■ What the task requires
In the entries below, the word "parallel" appears on some lines. Copy each of those lines.

(Records drawn from a dataset)
-------
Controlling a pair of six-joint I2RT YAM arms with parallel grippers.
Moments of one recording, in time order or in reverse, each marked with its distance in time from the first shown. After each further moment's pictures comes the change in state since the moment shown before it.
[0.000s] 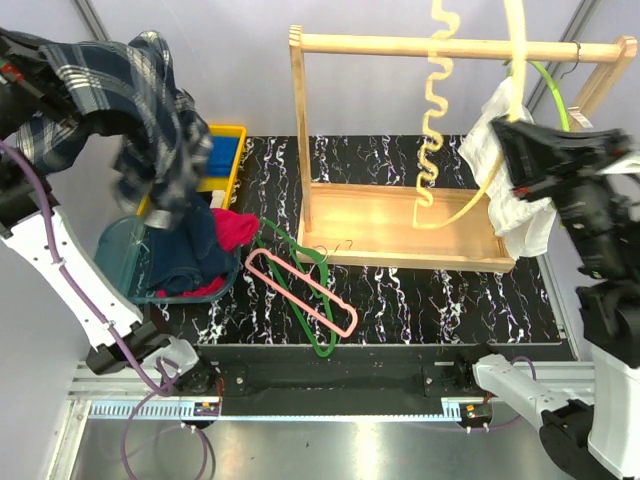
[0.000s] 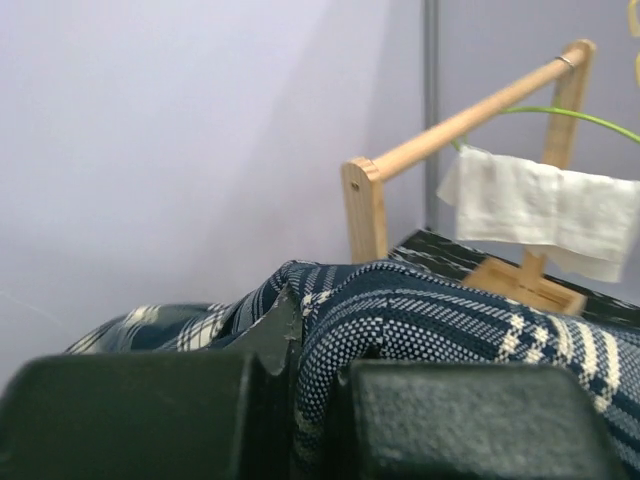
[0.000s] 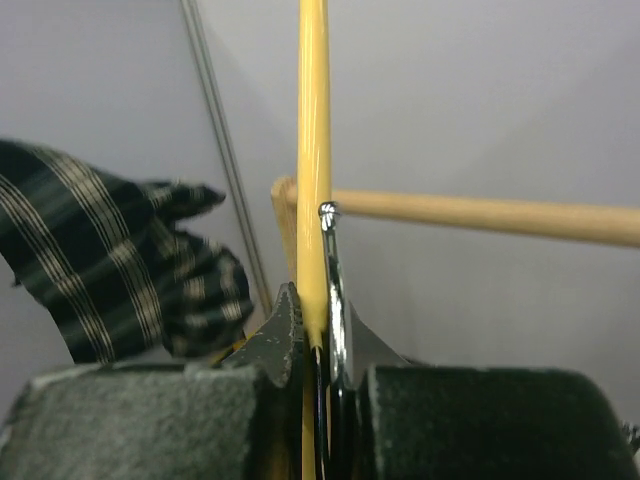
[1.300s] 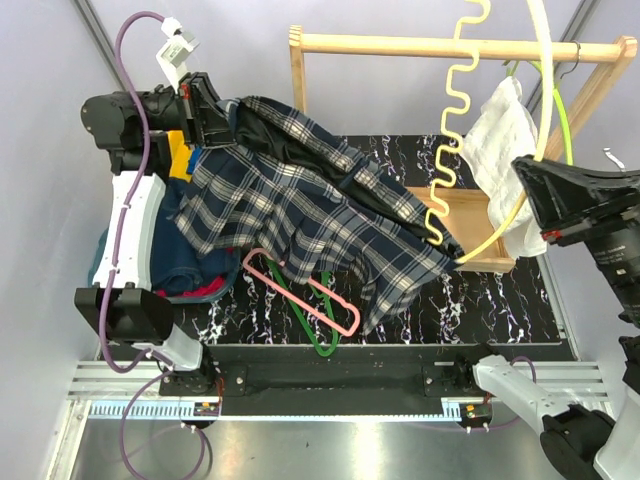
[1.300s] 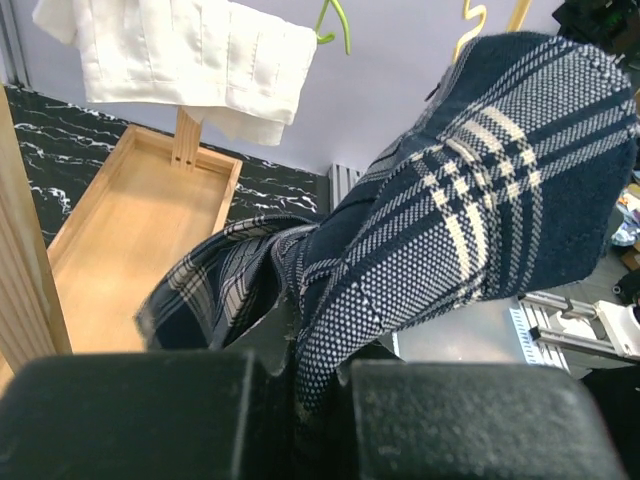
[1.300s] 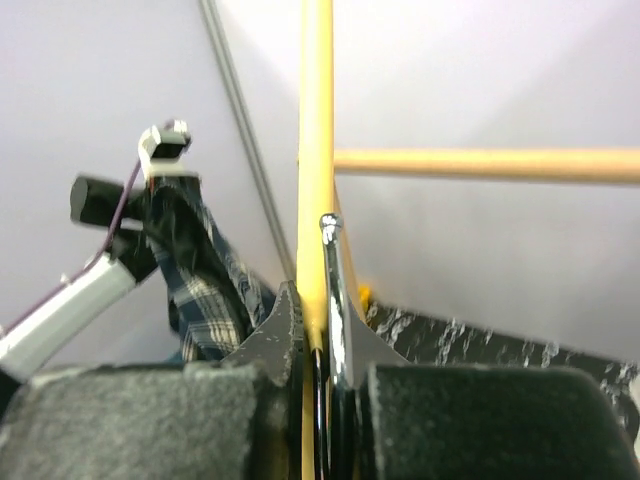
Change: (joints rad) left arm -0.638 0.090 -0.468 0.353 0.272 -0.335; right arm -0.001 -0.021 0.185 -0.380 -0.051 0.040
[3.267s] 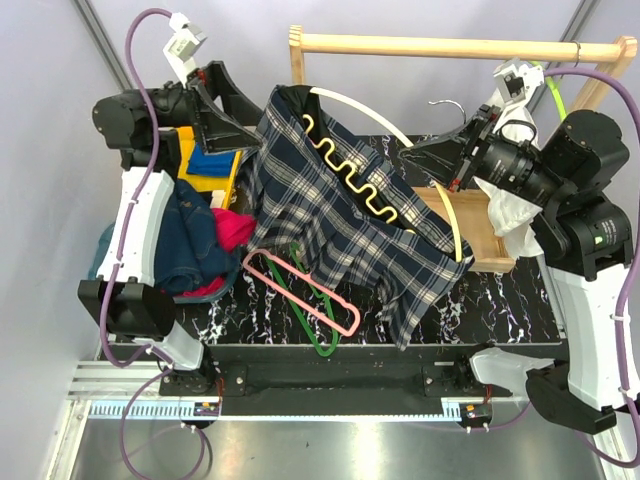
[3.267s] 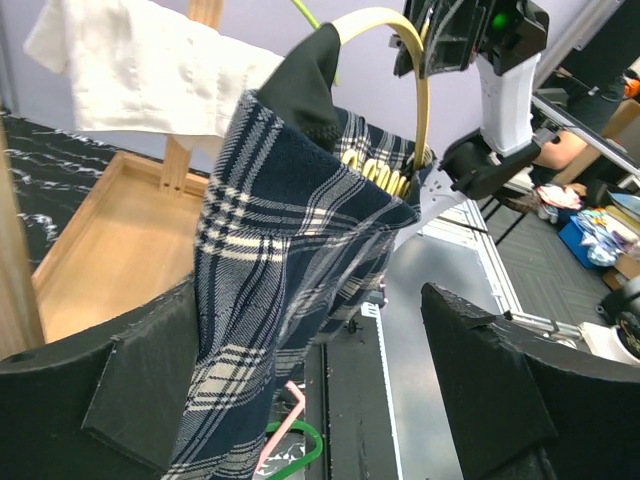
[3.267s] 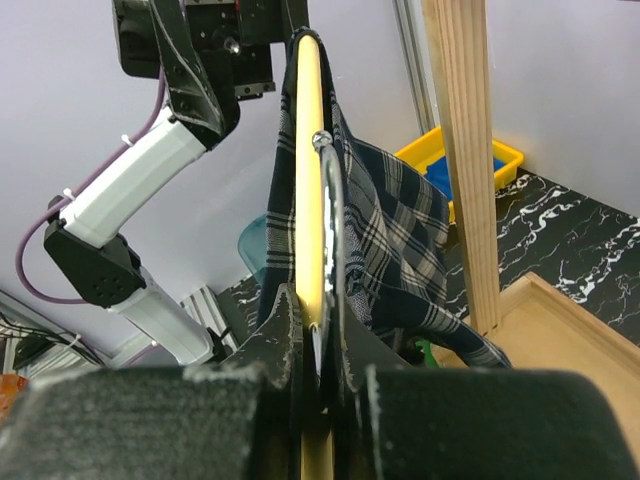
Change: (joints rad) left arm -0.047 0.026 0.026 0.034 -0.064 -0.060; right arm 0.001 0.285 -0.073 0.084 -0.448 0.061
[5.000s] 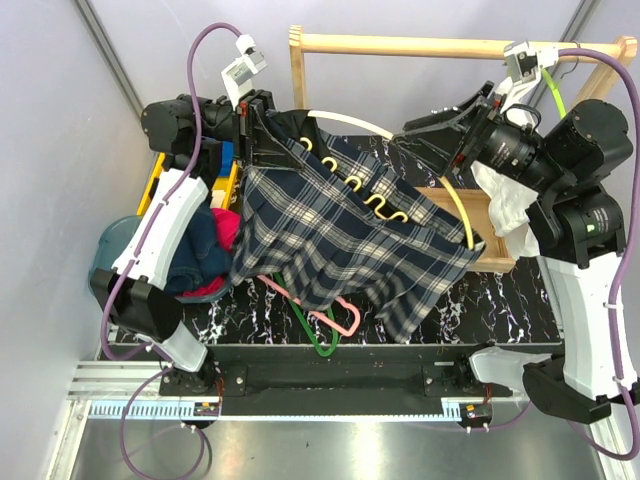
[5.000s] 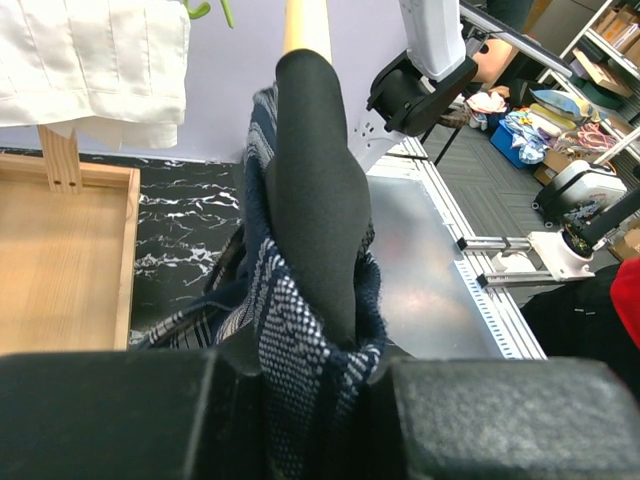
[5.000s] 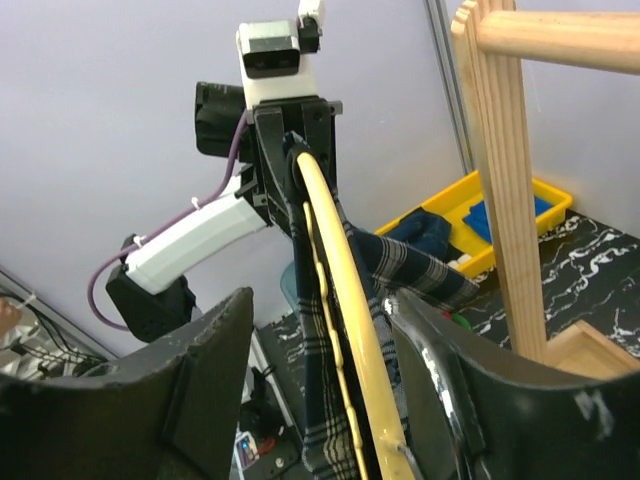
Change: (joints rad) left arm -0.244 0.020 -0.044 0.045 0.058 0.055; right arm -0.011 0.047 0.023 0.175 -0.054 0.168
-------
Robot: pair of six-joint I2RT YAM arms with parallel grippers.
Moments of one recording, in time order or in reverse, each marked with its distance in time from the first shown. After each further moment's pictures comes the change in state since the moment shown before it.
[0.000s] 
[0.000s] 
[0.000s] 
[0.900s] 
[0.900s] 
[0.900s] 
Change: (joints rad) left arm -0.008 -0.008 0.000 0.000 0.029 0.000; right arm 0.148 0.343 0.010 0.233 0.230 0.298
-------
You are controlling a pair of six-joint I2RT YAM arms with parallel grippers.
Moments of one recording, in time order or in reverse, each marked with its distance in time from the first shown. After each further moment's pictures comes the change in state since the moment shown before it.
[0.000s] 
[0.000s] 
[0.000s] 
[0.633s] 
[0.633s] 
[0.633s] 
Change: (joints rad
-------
■ Written answer
Controlling a pair of six-joint I2RT YAM arms with parallel grippers.
Robot: pair of six-joint I2RT YAM arms with parallel grippers.
You are controlling a pair of six-joint I2RT YAM arms with parallel grippers.

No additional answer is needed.